Action item:
Output only the lines from the one holding "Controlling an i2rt" to the end of the data below, please, copied exactly.

Data excerpt:
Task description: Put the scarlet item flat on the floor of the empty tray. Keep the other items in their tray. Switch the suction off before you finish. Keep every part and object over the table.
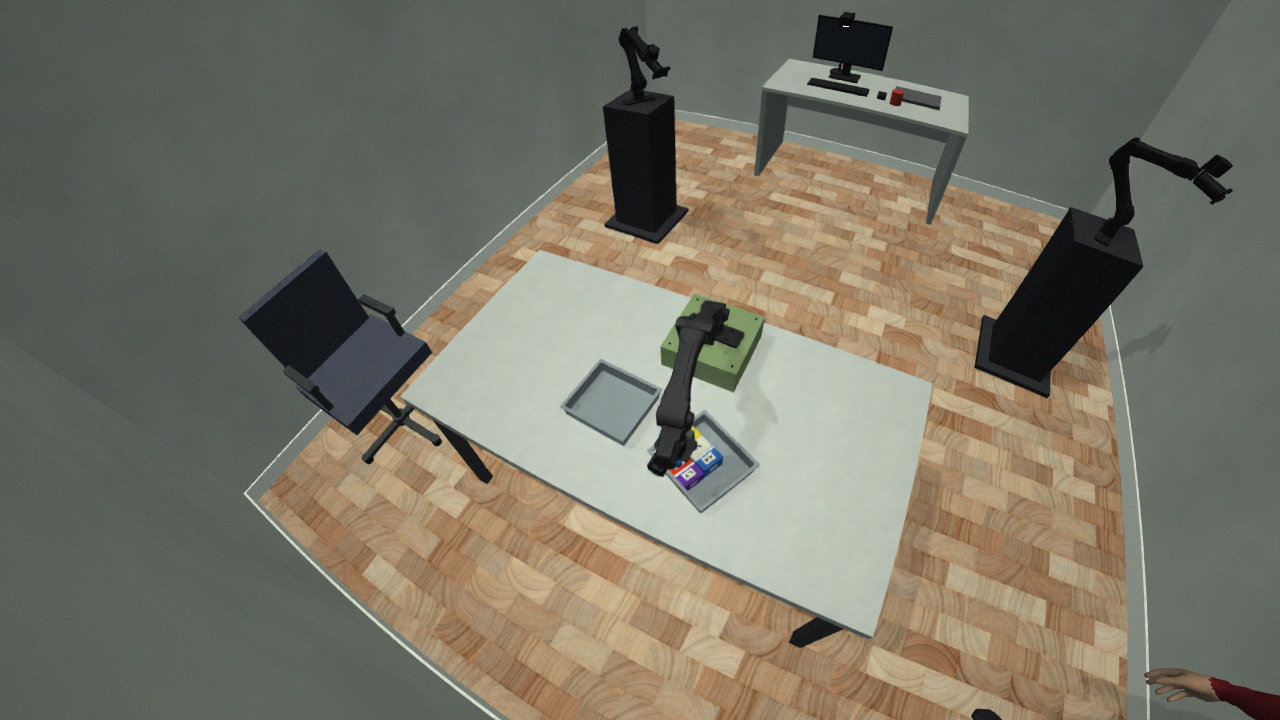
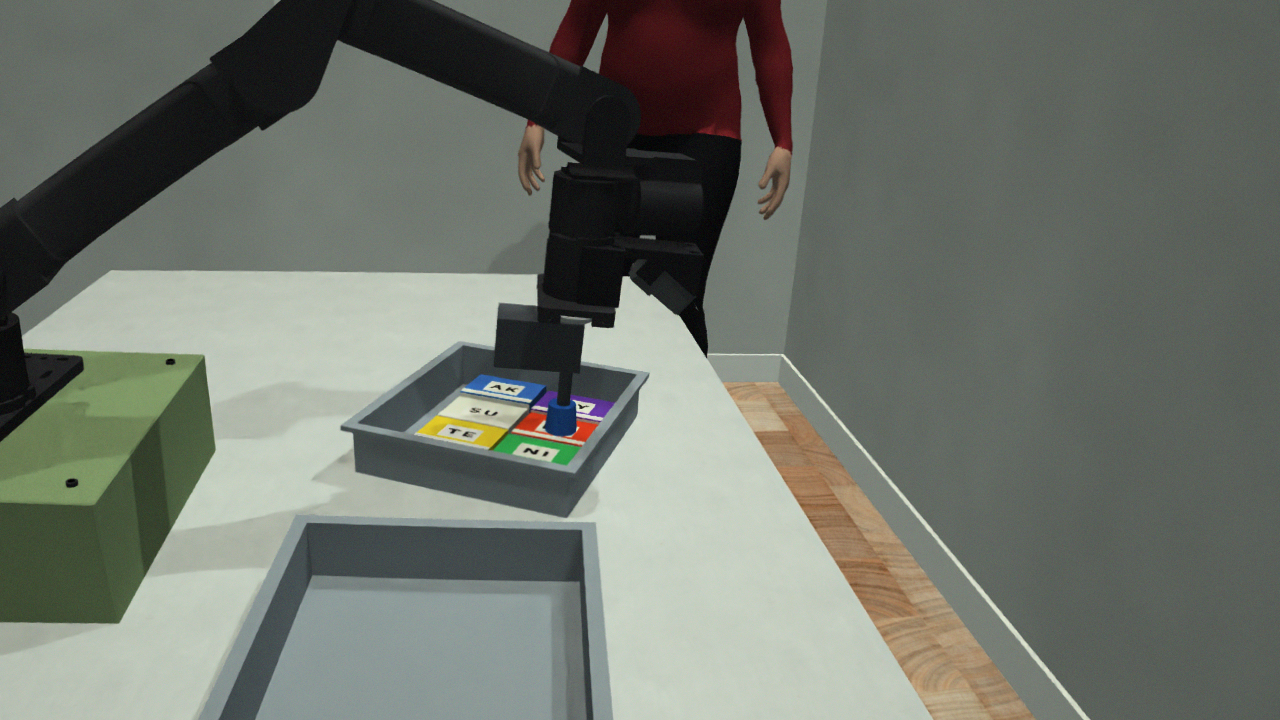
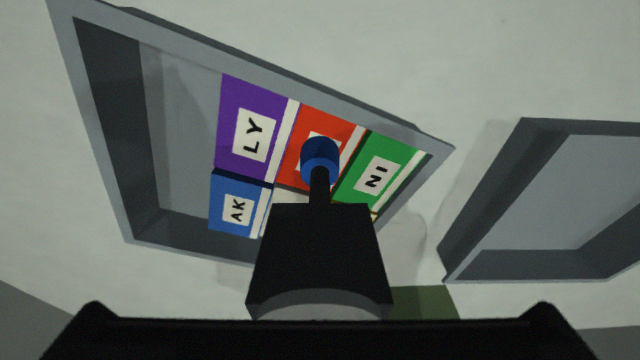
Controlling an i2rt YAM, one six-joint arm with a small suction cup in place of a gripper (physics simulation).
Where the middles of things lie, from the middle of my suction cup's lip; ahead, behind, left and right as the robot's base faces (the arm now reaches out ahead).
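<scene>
My suction cup is 3 cm above the scarlet box (image 2: 533,425).
</scene>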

Answer:
Controlling an i2rt YAM, one six-joint arm with a small suction cup in place of a gripper (physics simulation).
Where the middles of things lie, from the middle of my suction cup's lip; ahead, behind, left and right as the robot's base faces (the arm now reaches out ahead).
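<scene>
My suction cup is 3 cm above the scarlet box (image 2: 533,425).
</scene>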

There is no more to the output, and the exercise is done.